** EXERCISE REQUIREMENTS **
Please count the lines in this listing that include the string "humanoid", and give only the number.

** RECORDS FOR THIS EXERCISE **
——
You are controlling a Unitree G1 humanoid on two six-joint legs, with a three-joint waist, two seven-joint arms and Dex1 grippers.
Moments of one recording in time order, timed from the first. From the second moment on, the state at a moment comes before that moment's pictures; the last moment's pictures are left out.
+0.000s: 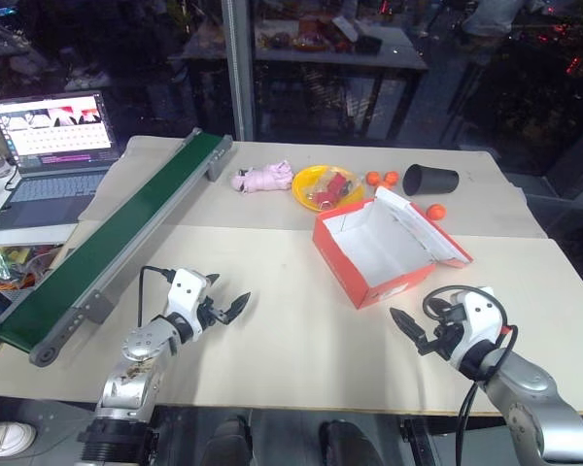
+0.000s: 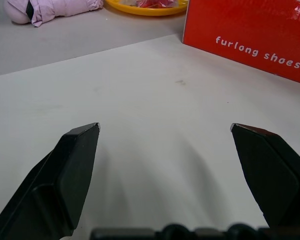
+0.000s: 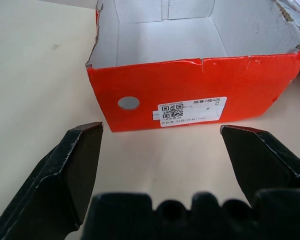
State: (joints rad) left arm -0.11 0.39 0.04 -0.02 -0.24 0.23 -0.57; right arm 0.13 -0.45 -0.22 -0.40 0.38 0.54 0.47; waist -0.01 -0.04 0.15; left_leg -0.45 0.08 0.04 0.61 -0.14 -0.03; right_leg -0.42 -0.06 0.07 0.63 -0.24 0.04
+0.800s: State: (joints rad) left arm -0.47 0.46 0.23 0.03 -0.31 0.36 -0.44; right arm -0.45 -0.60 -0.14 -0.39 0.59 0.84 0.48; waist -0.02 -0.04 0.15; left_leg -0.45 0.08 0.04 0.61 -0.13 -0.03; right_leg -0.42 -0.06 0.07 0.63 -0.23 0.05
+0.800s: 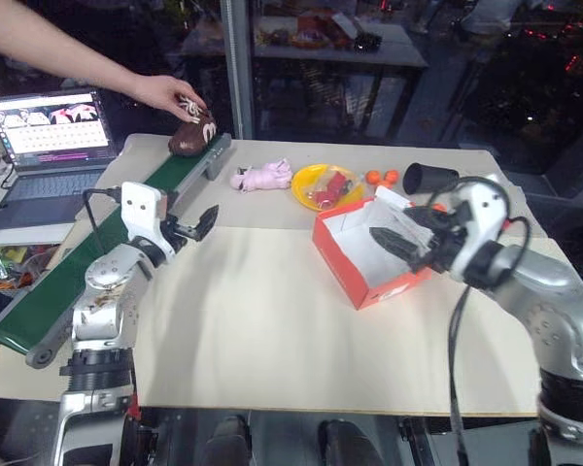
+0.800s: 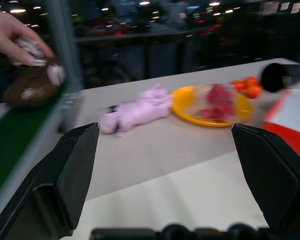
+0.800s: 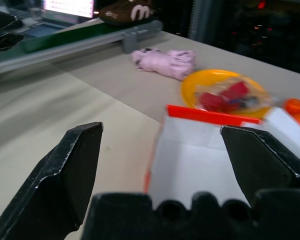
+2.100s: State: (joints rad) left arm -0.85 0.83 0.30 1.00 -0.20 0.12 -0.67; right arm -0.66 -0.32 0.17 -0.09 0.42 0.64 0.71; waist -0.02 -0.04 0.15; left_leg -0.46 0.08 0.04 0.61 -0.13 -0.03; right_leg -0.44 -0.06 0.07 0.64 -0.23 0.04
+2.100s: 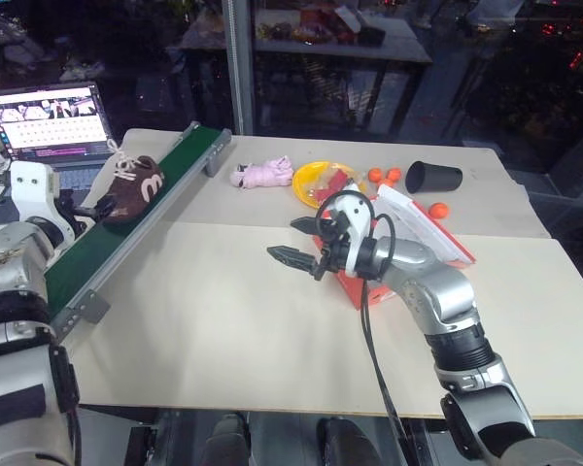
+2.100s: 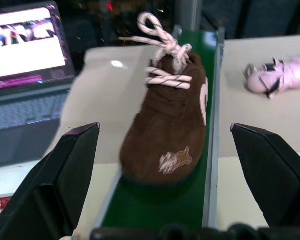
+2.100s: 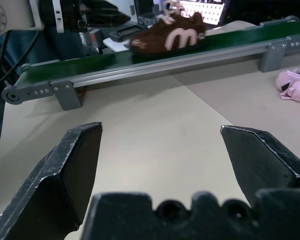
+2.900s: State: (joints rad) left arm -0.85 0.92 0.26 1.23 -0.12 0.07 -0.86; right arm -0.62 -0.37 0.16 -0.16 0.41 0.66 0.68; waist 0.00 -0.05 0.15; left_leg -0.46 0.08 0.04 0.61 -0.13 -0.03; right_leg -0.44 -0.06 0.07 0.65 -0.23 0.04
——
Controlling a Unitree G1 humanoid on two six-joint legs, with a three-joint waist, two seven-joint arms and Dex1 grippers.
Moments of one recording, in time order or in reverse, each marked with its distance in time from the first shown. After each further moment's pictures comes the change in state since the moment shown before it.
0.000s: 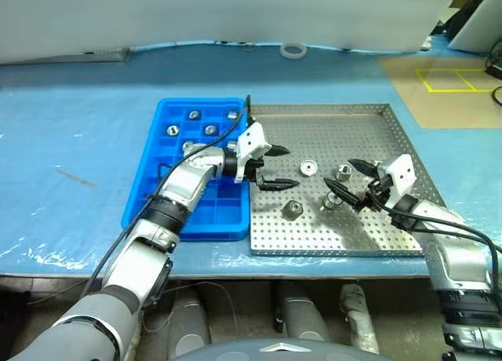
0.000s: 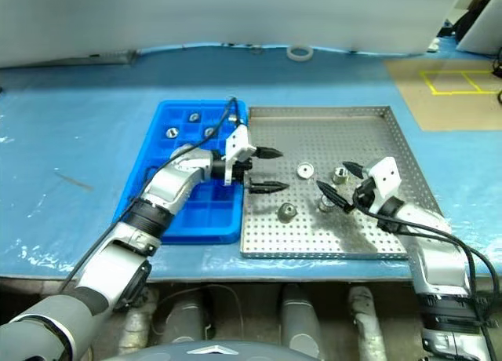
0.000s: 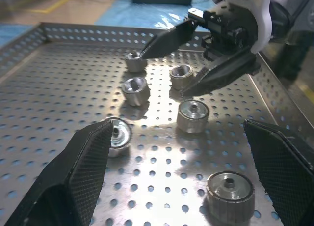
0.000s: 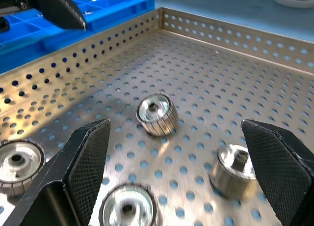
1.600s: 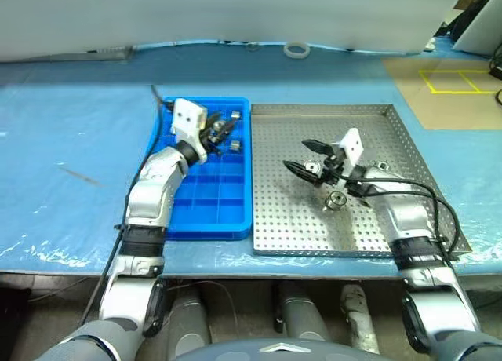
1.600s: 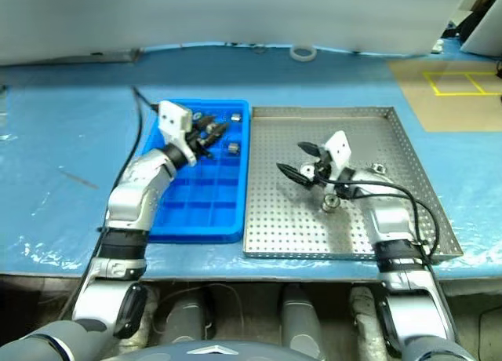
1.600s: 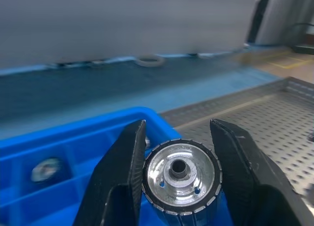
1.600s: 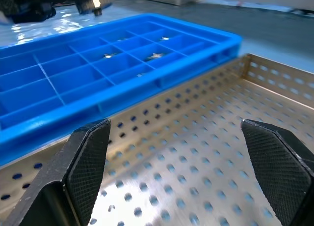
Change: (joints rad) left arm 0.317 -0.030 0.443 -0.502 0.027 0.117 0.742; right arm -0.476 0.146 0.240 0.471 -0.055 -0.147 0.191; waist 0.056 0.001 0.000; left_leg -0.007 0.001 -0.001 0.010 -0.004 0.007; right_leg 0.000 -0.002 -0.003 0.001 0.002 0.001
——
** REPLY TO THE EXERCISE **
2